The sand dune that killed Bill Orton doesn't look like much--not too tall, not too rough--but just steep enough to get him into trouble, like many before him.

Little Sahara Sand Dunes Manager Tim Finger said, "A lot of people tend to think about just coming out here and having fun. But it's just like driving a car. You have to think about what you are doing."

We crisscrossed the deadly dune with veteran driver Ken Poulsen. In the so-called "sandbulance," he frequently swings into action to rescue the injured in a place where wind constantly resculpts the landscape.

"It changes all the time," Poulsen said. "One day the tops of the dunes will be rounded; the next day they're like razors."

The problem is when you're going up a dune you don't know what's on the other side. And if you get to the top and it's too steep and you're going too fast, you can be in real trouble.

Poulsen recommended, "Either turn when you get to the top or stop."

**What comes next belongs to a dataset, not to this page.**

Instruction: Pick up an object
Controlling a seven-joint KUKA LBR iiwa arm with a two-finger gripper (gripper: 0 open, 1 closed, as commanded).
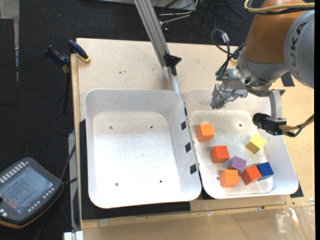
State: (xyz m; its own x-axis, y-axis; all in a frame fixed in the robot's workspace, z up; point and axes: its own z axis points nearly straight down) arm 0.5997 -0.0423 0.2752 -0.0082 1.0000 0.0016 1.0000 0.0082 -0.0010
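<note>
On the surface (125, 59), the left bin (100, 109) sits beside the right bin (285, 179), which carries the blocks: an orange cube (205, 131), a red-orange cube (219, 153), another orange cube (229, 177), a purple cube (237, 163), a red cube (251, 174), a yellow cube (255, 144) and a blue cube (265, 170). The end effector (218, 103) hangs over that bin's far edge, above the blocks and touching none; whether it is spread or pressed together I cannot tell.

We can read part of the white KUKA lettering on the grey arm (305, 39) at upper right; no other text is legible
</note>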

Poulsen suspects Orton raced over the top. When he realized how steep the backside was, he may have suddenly applied his handbrakes, locking the front tires, so the four-wheeler flipped over and landed on top of him. It's a common mistake that leads to a lot of accidents.

"Maybe they're going a little bit too fast and they're already committed so, as they go over the dune, maybe they have a little too much speed and they lean forward a little bit too much and they flip the ATV," Finger said.

Although drivers can learn safety measures on their own, training for adults is not mandatory.

Finger said, "State of Utah requires that children in particular have to have training. We would always say you can use more training."

About two or three people a year die at Little Sahara Sand Dunes.

Managers say they think that's actually a rather low fatality rate, considering that on a busy day as many as 30,000 people are out there and a lot of them doing some pretty wild driving.